Shows how much research people don’t conduct themselves when buying a house. People probably spend longer researching sofas.

NewPapaGuinea · 08/05/2020 09:44

And this is AIBU, works both ways 😂

AlexisCarringtonColbyDexter · 08/05/2020 09:46

Shows how much research people don’t conduct themselves when buying a house. People probably spend longer researching sofas

I am cringing with embarrassment on your behalf.

Oh dear.

OmgThereAreNoPlanesAboveMeNow · 08/05/2020 09:53

@NewPapaGuinea are you feeling ok?

Boulshired · 08/05/2020 10:08

Most people believe they are tolerant so even if the knew beforehand would probably believe it’s fine. Unfortunately reality can be a different thing. There is so much autism awareness but actually very little on those with severe learning difficulties and even less with violent behaviour to themselves or others. People comment on stimming like it can be trained out of them. But children like my son stim when happy, sad, angry or just because. If your child was biting himself to the point of blood or banging his head on a brick wall just to go in the garden, what would you do? I try to minimise the impact, he sleeps downstairs with me, i have soundproofing on walls, I take him for long walks but that needs two adults and I do limit his time in the garden. But even that does not stop the one neighbour complaining. They do not see all the effort it has took just to get to this point. To make it worse the family on the other side of them who have just moved in also have a loud disabled child.

x2boys · 08/05/2020 10:29

Agreed Boulshired " Autism awareness " generally doesn't cover those who also have severe learning disabilities my non verbal child hates loud noises but can be one of the loudest people I know ,he does seem to have stopped the sudden intense screaming though ,which he used to do just because

Itisbetter · 08/05/2020 11:01

They do not see all the effort it has took just to get to this point this is the bit that’s hard. The work load is beyond anything you could imagine, the isolation and hopelessness of the situation also beyond most, and yet there is a general attitude of “you could do a bit more, this is impacting me now”. Sad.

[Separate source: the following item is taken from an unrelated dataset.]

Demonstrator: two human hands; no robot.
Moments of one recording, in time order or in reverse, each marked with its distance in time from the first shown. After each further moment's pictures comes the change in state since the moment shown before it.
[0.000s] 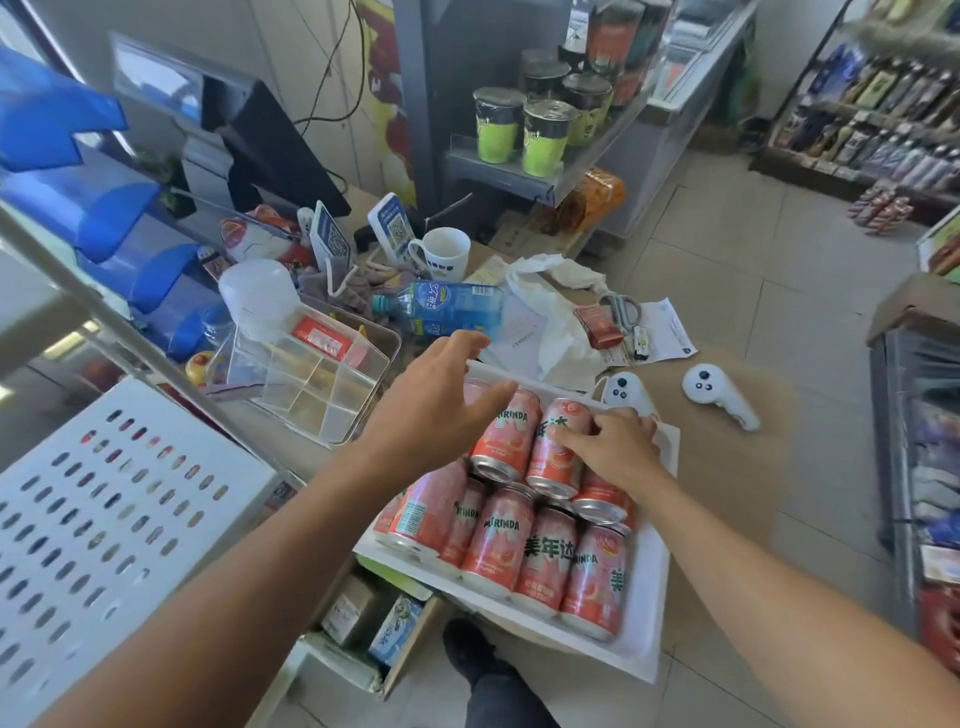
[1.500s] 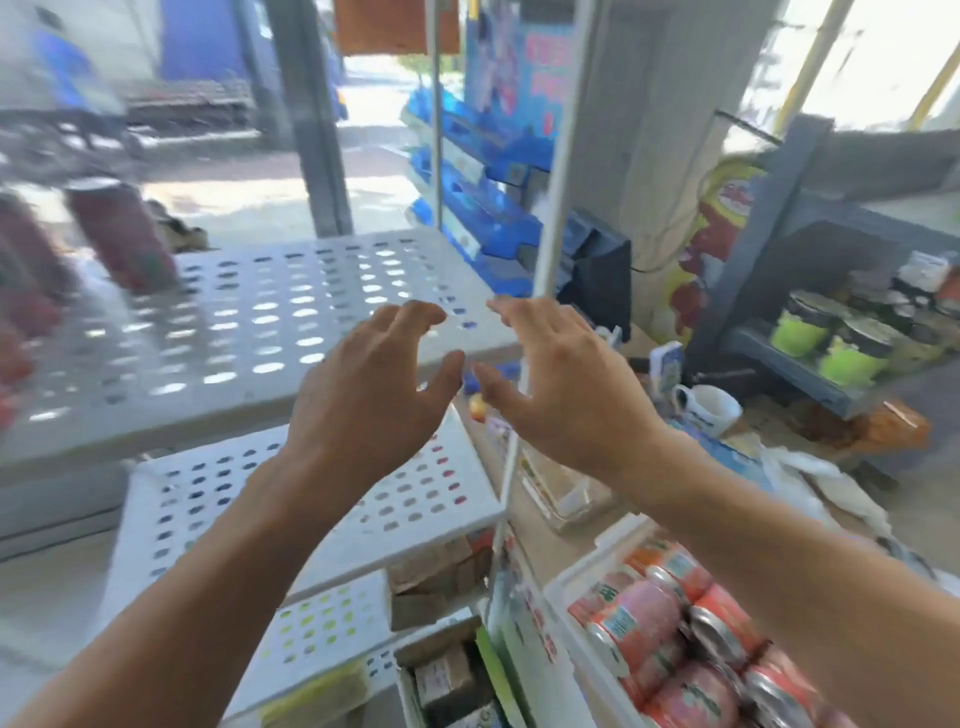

fluffiphlox · 08/05/2020 11:09

I suppose not so long ago many of these young people would have had access to some sort of residential accommodation and education. Probably that’s become less popular over the last thirty years but the strain is being felt not only by families but by neighbours also.

famousforwrongreason · 08/05/2020 11:18

I had friends who moved house and gave up their dream home because of this.
The parents are awful and openly bragged that the child refuses medication ergo they can't stop the screaming all day and night and being threatening to small children.